To change the access mode for an existing bucket:
- Select Buckets in the top navigation bar.
- Select the Wrench icon in the 'Actions' column and select an access mode.
Delete a bucket
To delete a bucket, typically you have to empty all of its objects and folders, and then delete all of its associated policies. Lyve Cloud Object Storage offers an option to delete the bucket and all of its contents.
To delete a bucket:
- Select Buckets in the top navigation bar.
- In the 'Actions' column, select the Trash icon.
- Use the dropdown menu to select your delete option. If you delete a bucket and all of its contents, do not close or refresh your browser while operations are in progress. Note that the command may need to be run several times.
Create users
To create a new user:
- Select Users in the menu bar, and then select the Add icon.
- Enter the email address you want to give access to. The email address is not validated. It's only used for login purposes or to send password reset links.
- Select Create User.
- On the Users page, select the user's email to edit their permissions.
A notification is not sent to the user automatically. The user must be notified separately. In the case of a password reset, you can send a reset link to the email used in the account credentials.
Create policies
To create policies in your bucket:
- Select Policies in the top navigation menu.
- Select the Create Policies button in the top right corner.
- Enter a name and description for your new policy.
- Select a bucket under the naming schema, and then select the permissions to apply to that bucket.
- Select Save.
Generate access keys
It is important to note the following about access keys.
- A root user without an {AccessKeyID, SecretAccessKey} pair cannot generate a presigned link.
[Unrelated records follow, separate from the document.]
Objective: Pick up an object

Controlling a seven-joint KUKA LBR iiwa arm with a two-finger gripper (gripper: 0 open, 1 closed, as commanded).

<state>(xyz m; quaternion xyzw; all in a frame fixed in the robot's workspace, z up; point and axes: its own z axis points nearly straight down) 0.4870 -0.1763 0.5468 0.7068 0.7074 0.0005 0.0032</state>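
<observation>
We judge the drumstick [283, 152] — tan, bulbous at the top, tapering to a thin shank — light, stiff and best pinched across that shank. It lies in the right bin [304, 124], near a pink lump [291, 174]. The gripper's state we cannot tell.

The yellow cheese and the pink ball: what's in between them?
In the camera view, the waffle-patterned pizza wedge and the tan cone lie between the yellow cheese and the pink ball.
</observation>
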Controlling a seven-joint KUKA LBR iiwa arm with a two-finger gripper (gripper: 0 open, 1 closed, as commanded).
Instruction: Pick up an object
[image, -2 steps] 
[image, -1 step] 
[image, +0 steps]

The request will not send a valid credentials object and will fail.
- The current user cannot generate a presigned link without an {AccessKeyID, SecretAccessKey} pair.
- The root user of an account does not have an {AccessKeyID, SecretAccessKey} pair generated for them by default.
To create application credentials (access/secret key pairs) for the account:
- Using the web GUI, select your name in the upper right corner, and then select My Account.
- Select + GENERATE KEY in the bottom right corner.
- Download the CSV key and manage as you normally would, such as with a password manager.
- Once downloaded, use your favorite .CSV compatible application (Excel, Google Sheets, Numbers) to view the contents. For a onetime view, select the Eye icon for the secret key.
Note that multiple key pairs may be created for an account.
Set up multifactor authentication
To set up multifactor authentication:
- Using the web GUI, select your name in the upper right corner, and then select My Account.
- Select ENABLE 2FA.
- A dialog appears displaying a QR code and a secret key. Most MFA apps will ask you to scan the QR code to confirm the setup. The MFA app will then provide a token that needs to be entered into the available space below the QR code.
- Once the setup is complete, a number of recovery keys will be given in case you lose access to your MFA device. Make sure to copy these and keep them in a safe place. This will be the only way to recover your locked account.
IP Protect
IP Protect is a feature that enables granular whitelisting to resources for customer users. It allows you to explicitly ensure that only a specific IP address or range of IP addresses has access to a specific resource.
- You can remove all restrictions by using 0.0.0.0/0 as the whitelisted IP address.
- IP Protect currently works with IPv4 and is not designed for IPv6.
To access IP Protect:
- In the web GUI, use the dropdown menu in the top navigation bar to select the customer account.
- Select ADD RULE.
Requests from a customer account will require approval from the reseller administrator.